![]() |
| Ketua Ombudsman RI Hery Susanto usai menetapkannya sebagai tersangka |
Jakarta Editor– Kejaksaan Agung resmi menahan Ketua Ombudsman RI Hery Susanto usai menetapkannya sebagai tersangka dalam kasus dugaan tindak pidana korupsi tata kelola usaha pertambangan nikel di Sulawesi Tenggara periode 2013–2025.
Hery keluar dari Gedung Jampidsus dengan mengenakan rompi tahanan berwarna pink dan langsung dibawa ke Rutan Salemba untuk masa penahanan 20 hari ke depan.

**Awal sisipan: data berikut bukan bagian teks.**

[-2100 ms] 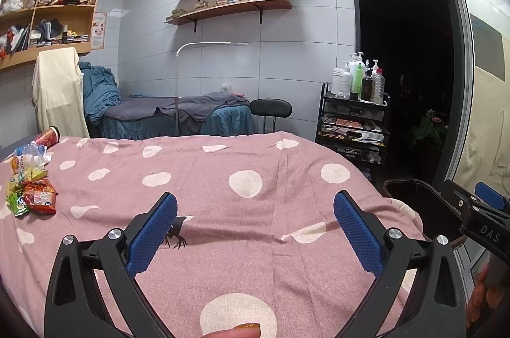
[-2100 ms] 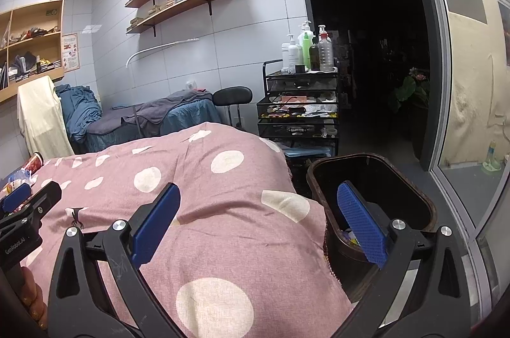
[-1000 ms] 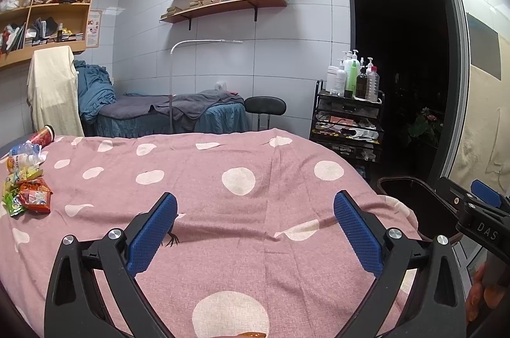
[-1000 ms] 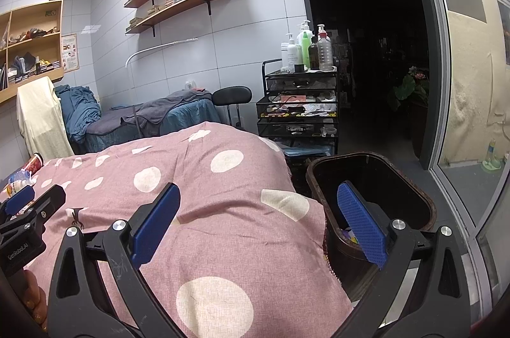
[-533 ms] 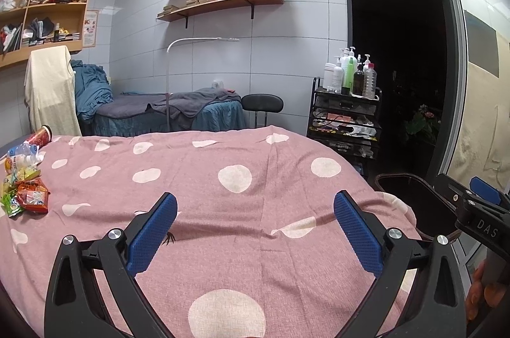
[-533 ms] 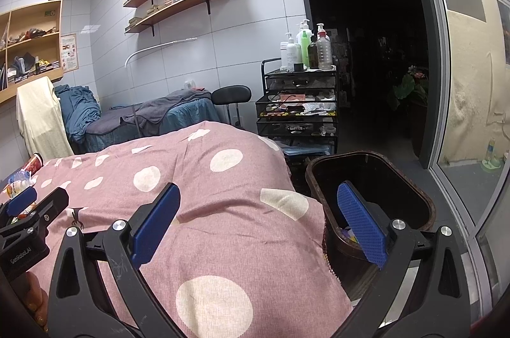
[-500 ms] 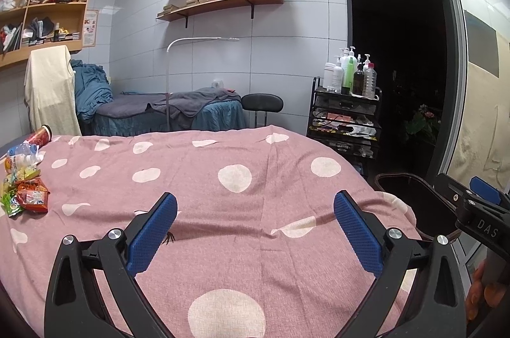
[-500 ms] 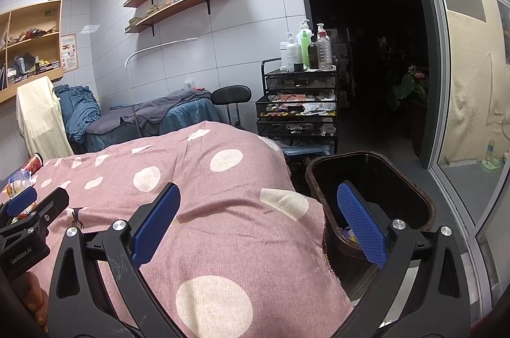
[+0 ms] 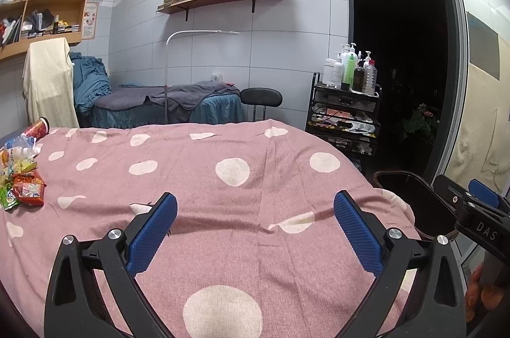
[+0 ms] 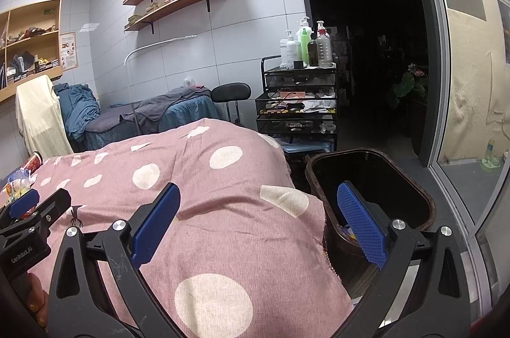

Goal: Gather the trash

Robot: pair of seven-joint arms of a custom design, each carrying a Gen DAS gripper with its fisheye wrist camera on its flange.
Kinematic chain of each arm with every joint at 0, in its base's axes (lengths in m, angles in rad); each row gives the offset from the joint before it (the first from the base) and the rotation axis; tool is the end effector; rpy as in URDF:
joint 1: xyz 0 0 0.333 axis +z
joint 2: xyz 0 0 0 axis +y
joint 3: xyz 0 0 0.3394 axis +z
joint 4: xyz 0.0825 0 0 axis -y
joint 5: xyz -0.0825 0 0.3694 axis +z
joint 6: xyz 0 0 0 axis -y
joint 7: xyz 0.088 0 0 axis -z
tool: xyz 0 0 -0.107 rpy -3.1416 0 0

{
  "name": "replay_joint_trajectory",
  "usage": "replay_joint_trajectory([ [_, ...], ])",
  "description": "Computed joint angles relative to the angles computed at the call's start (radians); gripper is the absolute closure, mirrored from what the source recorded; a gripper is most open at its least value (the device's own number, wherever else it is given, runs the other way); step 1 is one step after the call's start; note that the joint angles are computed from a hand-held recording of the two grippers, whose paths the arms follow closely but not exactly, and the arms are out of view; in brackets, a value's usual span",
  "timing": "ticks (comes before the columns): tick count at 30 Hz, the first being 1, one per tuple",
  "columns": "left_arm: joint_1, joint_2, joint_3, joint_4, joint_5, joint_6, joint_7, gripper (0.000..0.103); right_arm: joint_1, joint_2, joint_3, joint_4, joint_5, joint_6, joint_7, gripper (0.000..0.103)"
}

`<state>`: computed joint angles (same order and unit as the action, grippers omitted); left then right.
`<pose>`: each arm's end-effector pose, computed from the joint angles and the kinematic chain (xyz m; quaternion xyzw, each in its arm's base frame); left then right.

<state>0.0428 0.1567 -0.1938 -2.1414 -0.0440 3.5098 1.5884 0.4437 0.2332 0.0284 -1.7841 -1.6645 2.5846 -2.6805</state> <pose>0.5908 -0.0775 0.5176 -0.5531 0.6073 -0.4402 0.3627 0.5720 0.3106 0.4984 -0.4959 0.6456 -0.4048 0.4165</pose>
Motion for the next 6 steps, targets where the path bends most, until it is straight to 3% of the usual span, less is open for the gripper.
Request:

Direktur Penyidikan Jampidsus, Syarief Sulaeman Nahdi, mengungkapkan bahwa kasus ini bermula dari persoalan perhitungan PNBP yang dihadapi PT TSHI, yang keberatan terhadap tagihan dari Kementerian Kehutanan RI.
Pemilik PT TSHI kemudian mencari solusi dan bertemu Hery, yang kala itu menjabat sebagai Komisioner Ombudsman. Hery diduga bersedia “membantu” dengan melakukan pemeriksaan yang seolah-olah berasal dari laporan masyarakat, dan mengarahkan hasil pemeriksaan agar koreksi kebijakan Kementerian Kehutanan menguntungkan PT TSHI.
Dalam prosesnya, Hery diduga menerima kesepakatan pemberian uang sebesar Rp1,5 miliar untuk memastikan Laporan Hasil Pemeriksaan (LHP) Ombudsman sesuai harapan pihak perusahaan. Bahkan, draft LHP sempat diberikan terlebih dahulu kepada pihak PT TSHI guna mengintervensi keputusan pemerintah.
“Surat dan kebijakan Kemenhut itu kemudian dikoreksi oleh Ombudsman sehingga beban yang harus dibayar PT TSHI dapat dihitung ulang oleh perusahaan sendiri,” jelas Syarief.
Dengan temuan tersebut, Hery dijerat Pasal 12 huruf a dan b serta Pasal 606 KUHP baru mengenai tindak pidana korupsi.
Kejagung menegaskan proses hukum akan terus berjalan dan tak menutup kemungkinan adanya tersangka tambahan dalam kasus yang merugikan negara melalui manipulasi kebijakan pengelolaan sumber daya alam tersebut.